Ich wollte mal fragen wie das genau funktioniert sich die Daten von Blizzard zu holen, also eigentlich wie funktioniert euer Tool BLASC. und was müss ich dafür programmiertechnisch drauf haben. 
Welche Daten kann man denn extrahieren aus dem Spiel ? gehen auch die einzelnen Auktionen  ?

Das ganze soll dann in eine SQL Datenbank einfliessen. ich hab hier einzelne Threads schon angelesen aber bis jetzt war diesbezüglich noch keine Lösung dabei.

Wo bekomme ich mehr informationen zu dem Thema ? Wenn ihr mir da ein wenig helfen könntet würd ich mich sehr freuen!

Falls das Projekt ein Erfolg wird würd ich das natürlich auch hier zur verfügung stellen...

mfg
Stormrocker


----------



## Nebelschleicher (23. März 2005)

Hallo stormrocker,

Blizzard stellt keine Daten zur Verfügung.

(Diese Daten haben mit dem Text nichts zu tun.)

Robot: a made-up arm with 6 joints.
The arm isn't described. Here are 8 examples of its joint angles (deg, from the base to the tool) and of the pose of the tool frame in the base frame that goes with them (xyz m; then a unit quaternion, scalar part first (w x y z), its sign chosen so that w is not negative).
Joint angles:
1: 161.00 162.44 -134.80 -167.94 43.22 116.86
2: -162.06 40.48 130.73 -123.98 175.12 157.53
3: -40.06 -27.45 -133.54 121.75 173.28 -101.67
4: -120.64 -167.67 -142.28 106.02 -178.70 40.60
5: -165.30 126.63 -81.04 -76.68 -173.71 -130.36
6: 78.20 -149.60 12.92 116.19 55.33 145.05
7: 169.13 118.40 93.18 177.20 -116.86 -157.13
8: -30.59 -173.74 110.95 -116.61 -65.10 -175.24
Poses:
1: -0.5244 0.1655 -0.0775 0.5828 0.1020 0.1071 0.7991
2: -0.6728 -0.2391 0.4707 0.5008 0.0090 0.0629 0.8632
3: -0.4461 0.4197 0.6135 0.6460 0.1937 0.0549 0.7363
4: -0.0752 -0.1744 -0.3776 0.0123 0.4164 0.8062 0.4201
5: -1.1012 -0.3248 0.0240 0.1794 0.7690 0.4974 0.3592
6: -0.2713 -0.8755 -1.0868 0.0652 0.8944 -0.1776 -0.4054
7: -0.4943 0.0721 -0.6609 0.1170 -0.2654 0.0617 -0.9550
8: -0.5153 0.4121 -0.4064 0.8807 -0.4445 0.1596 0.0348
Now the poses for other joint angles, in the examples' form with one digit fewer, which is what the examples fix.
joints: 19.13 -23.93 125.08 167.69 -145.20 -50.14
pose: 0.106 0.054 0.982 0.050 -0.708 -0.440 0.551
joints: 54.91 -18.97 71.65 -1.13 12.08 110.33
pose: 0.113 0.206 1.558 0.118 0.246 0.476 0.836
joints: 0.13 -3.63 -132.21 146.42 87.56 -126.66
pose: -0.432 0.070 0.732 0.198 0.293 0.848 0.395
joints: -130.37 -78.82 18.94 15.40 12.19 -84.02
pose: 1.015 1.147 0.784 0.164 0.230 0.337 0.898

Die von BLASC verwendeten Daten werden von den einzelnen Usern direkt aus dem Spiel "exportiert" und anschließend an BLASC weitergegeben. Du könntest auf die selbe Art auch Auktionen auslesen - Informationen dazu findest du in rauen Mengen unter http://www.wowwiki.com, http://www.cosmos-ui.org (Forum!), offizielle Foren (Interfaceanpassung/UI Customization).

Du kannst die von BLASC verwendeten Daten über eine XML- oder eine PHP-Schnittestelle selbst auf deiner Website verwenden, bzw. in deine SQL Datenbank importieren. Informationen dazu findest du im Thread "XML-Schnittstelle", bzw. "PHP-Schnittstelle".

Ansonsten guck dir mal das Original-AddOn an das von Ben & Regnor umgeschrieben wurde.

Lg,
Nebel


----------



## stormrocker (23. März 2005)

Tach Nebel, 

schön dank für die schnelle Antwort! Ich werd mich jetzt nochmal intensiver mit den Foreninhalten und deinen links beschäftigen!
Komme dann bestimmt mit vielen weiteren Fragen hier wieder zurück... 


			Dieser Inhalt steht nur eingeloggten Mitgliedern zur Verfügung.
        



mfg
Stormrocker


----------